Expression Comparison in Liver

Utilizing independent liver tissue samples, we compared differential expression in liver tissue gene expression among ohnologs of grayling and Atlantic salmon with their ohnolog-tetrad tissue expression evolution categories. The liver samples from four grayling individuals were sampled in the river Gudbrandsdalslågen (61°18′53.09″N 10°18′1.53″E). The samples were from two males (370,375 mm) and two females (330,360 mm). The fish was euthanized and dissected immediately after capture, and the liver was stored in RNAlater. Total RNA was extracted and 100-bp single-end read libraries were generated for two individuals and sequenced using the Illumina HiSeq4000 platform. For the other two individuals, 150-bp paired-end read libraries were generated and sequenced using the Illumina HiSeq2500 platform. RNA-Seq data for an additional four Atlantic salmon liver tissue samples were obtained from a feeding experiment (Gillard et al. 2018). Presmolt salmon were raised on fish oil-based diets under freshwater conditions.

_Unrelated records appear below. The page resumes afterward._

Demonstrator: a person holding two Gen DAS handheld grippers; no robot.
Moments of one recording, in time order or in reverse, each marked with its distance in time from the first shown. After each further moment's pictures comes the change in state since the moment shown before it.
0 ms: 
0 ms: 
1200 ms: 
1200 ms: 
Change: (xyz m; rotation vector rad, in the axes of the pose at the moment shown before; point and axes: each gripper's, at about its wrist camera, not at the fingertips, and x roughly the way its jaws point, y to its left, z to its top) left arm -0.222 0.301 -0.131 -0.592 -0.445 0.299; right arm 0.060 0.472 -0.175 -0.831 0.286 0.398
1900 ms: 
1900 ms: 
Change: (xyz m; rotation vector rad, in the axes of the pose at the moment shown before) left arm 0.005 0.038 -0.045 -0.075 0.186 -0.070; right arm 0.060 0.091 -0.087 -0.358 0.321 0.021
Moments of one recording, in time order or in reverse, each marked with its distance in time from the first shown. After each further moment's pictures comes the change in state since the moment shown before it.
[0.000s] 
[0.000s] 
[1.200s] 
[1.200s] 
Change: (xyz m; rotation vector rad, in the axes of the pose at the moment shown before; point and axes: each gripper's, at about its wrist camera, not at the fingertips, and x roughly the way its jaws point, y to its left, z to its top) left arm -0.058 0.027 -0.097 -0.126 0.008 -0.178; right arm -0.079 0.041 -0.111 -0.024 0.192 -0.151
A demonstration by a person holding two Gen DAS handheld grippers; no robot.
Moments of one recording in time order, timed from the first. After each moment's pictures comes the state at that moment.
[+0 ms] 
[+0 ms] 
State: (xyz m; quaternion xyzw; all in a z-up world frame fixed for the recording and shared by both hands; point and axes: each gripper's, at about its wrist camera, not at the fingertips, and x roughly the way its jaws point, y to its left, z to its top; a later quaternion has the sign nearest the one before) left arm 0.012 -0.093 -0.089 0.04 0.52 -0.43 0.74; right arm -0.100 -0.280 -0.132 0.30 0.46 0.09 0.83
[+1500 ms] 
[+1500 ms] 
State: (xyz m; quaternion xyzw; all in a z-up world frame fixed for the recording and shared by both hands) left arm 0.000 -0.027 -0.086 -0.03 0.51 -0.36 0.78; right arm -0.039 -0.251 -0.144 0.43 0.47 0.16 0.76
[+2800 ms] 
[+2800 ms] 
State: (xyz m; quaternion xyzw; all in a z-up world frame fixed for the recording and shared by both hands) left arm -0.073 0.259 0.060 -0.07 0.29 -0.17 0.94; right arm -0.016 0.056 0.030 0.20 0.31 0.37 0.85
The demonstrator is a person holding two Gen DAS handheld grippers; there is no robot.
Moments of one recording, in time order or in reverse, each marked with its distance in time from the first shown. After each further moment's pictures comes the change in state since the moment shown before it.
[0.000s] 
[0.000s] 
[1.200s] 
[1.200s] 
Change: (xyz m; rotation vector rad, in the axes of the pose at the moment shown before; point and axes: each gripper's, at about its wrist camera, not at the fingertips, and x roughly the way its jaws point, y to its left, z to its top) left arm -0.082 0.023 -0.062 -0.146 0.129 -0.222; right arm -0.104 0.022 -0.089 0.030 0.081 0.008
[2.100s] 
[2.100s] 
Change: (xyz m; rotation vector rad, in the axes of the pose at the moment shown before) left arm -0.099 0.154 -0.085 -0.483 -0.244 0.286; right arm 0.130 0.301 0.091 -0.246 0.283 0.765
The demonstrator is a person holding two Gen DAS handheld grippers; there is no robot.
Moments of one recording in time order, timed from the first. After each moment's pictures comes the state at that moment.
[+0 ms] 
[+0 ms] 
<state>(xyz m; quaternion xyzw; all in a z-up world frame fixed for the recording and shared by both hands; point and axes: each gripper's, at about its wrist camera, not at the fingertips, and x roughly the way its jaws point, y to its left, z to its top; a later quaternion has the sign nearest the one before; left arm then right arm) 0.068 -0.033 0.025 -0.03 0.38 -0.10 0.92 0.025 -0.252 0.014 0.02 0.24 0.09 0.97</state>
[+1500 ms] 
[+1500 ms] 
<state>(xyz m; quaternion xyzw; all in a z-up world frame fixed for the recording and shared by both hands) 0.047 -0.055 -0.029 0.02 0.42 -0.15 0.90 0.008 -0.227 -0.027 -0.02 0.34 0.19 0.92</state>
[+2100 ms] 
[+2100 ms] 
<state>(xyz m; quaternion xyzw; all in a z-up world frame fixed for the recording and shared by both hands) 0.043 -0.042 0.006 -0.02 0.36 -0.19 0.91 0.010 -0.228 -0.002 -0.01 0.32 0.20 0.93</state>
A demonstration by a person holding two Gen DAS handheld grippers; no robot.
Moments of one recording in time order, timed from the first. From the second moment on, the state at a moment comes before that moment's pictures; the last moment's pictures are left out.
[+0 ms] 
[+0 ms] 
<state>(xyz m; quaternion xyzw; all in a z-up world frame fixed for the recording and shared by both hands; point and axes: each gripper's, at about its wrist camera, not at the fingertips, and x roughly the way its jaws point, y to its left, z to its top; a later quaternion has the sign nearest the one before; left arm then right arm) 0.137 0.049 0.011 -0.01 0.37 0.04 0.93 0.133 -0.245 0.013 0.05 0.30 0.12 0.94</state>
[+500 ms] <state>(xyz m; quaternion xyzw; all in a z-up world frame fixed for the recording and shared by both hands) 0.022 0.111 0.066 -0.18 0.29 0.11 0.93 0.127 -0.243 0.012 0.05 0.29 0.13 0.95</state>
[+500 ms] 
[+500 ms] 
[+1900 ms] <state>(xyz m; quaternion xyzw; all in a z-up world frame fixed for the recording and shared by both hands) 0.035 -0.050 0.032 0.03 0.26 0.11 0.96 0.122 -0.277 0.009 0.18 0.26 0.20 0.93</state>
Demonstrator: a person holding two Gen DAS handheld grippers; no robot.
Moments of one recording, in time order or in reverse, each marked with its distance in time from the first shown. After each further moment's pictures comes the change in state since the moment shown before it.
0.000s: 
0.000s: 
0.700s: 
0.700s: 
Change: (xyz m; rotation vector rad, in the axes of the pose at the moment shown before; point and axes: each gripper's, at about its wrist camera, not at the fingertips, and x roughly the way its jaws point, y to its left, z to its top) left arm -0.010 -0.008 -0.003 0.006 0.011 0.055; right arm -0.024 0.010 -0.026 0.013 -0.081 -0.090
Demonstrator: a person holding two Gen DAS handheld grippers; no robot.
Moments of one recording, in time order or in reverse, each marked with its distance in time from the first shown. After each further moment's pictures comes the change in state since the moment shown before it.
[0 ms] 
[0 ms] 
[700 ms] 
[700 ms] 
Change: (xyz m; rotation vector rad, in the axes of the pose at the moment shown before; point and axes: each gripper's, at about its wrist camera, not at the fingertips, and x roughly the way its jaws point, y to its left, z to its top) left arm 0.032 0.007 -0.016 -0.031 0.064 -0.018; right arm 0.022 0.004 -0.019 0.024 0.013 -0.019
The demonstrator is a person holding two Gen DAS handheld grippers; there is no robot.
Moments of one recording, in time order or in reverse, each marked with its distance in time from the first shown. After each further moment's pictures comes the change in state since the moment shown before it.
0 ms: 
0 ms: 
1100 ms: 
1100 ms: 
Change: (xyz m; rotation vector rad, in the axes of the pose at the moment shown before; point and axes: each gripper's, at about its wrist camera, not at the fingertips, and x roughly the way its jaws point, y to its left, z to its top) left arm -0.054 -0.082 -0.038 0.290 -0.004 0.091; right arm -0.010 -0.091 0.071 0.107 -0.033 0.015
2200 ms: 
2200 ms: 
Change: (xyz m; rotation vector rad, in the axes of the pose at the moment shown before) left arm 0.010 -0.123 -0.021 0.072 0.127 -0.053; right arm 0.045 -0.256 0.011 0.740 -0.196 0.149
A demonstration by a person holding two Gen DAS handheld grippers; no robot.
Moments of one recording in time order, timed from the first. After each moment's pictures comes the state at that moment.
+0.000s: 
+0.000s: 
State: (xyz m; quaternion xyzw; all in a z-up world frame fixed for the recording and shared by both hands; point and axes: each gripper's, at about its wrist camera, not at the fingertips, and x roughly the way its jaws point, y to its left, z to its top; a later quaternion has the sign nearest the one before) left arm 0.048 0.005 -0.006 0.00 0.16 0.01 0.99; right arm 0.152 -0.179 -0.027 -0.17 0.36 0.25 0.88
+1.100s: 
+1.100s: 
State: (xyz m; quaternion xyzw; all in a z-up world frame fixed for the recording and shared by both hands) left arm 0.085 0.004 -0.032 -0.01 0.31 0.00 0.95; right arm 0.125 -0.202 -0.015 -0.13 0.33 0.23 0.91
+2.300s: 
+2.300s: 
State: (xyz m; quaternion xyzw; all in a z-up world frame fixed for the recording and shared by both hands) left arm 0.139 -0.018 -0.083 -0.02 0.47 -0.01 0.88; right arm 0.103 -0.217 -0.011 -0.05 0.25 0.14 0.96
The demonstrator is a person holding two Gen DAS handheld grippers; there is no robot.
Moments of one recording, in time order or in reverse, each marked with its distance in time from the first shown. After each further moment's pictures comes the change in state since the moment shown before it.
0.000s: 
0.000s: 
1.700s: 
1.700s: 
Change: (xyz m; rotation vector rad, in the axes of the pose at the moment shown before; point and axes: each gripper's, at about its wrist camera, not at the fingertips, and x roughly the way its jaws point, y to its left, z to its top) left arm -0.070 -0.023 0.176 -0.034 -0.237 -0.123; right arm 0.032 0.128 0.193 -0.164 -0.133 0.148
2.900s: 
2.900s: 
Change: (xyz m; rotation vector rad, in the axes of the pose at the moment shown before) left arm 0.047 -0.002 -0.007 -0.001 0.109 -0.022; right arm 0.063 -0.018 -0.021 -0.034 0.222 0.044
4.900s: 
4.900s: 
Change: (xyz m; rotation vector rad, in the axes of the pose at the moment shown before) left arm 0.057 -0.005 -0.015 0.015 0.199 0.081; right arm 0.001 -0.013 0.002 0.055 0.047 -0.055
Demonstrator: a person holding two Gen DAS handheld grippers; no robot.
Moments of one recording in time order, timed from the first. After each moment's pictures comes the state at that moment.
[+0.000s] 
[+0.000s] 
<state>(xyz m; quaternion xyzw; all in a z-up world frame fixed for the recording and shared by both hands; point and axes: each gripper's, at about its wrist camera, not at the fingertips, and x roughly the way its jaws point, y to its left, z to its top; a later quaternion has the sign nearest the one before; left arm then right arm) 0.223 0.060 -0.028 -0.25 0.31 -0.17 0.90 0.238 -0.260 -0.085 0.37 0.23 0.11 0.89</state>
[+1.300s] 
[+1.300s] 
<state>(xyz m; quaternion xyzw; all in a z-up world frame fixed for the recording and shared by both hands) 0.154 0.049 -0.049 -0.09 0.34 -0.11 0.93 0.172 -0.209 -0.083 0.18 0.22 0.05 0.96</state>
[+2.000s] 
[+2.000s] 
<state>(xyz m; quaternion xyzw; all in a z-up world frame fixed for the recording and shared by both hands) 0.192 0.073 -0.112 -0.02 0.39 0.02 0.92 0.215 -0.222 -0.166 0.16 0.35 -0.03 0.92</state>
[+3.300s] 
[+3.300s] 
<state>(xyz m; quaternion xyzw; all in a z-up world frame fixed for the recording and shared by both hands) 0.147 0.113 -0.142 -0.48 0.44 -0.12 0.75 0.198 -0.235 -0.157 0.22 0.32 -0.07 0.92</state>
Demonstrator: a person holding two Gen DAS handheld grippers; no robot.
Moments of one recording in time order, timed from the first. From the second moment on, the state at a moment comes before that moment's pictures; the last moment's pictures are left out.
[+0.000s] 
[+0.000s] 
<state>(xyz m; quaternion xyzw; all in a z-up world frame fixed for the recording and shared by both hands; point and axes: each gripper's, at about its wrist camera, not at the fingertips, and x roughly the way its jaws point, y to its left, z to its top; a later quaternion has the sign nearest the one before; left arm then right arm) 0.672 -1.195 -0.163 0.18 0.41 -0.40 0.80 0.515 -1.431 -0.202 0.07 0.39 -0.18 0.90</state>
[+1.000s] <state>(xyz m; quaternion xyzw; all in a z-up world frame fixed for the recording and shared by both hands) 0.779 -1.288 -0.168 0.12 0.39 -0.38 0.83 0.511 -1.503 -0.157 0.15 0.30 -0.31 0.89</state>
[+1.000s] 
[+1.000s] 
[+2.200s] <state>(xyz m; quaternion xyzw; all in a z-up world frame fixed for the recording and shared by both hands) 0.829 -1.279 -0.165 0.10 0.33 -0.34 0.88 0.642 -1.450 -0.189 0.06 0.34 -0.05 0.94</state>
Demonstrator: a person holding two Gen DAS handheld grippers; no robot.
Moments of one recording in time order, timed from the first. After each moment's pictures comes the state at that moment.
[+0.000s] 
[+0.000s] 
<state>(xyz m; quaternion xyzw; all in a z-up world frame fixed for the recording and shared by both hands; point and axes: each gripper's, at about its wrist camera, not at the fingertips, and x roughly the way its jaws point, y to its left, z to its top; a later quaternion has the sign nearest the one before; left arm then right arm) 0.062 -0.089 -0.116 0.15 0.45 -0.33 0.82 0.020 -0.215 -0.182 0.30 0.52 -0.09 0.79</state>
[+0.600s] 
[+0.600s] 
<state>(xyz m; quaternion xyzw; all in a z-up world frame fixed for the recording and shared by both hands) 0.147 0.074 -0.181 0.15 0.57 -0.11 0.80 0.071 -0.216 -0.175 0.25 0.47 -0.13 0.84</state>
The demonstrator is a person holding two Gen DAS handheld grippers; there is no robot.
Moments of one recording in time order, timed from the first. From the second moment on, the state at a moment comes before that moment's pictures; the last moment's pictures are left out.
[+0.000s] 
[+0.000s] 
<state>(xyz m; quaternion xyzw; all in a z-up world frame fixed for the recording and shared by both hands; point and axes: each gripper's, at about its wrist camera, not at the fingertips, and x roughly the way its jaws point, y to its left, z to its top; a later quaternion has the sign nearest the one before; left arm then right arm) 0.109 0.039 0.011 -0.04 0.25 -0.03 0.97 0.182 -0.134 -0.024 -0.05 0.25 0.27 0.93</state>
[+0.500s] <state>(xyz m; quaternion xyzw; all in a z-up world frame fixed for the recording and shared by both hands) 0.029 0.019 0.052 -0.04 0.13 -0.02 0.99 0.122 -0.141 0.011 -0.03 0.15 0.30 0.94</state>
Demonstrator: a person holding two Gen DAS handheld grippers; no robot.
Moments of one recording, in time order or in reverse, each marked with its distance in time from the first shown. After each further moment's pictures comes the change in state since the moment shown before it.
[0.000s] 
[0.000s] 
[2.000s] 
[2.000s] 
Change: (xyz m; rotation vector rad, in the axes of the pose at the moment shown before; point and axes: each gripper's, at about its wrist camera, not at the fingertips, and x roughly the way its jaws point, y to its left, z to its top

The RNA-Seq read data were quality processed using CutAdapt (Martin 2011) before alignment we aligned the reads to grayling or Atlantic salmon (ICSASG_v2; Lien et al. 2016) genomes, respectively, using STAR (Dobin et al. 2013). RSEM (Li and Dewey 2011) expected counts were generated for gene features. EdgeR (Robinson et al. 2010) was used to generate normalized library sizes of samples (TMM normalization), followed by a differential expression analysis using the exact test method between the gene expression of both the grayling and Atlantic salmon ohnologs in each ohnolog-tetrad. The fold change (log2 scaled) and significance of differential expression (false discovery rate-corrected P-values) were produced for grayling and Atlantic salmon duplicates, as well as relative counts in the form of CPM.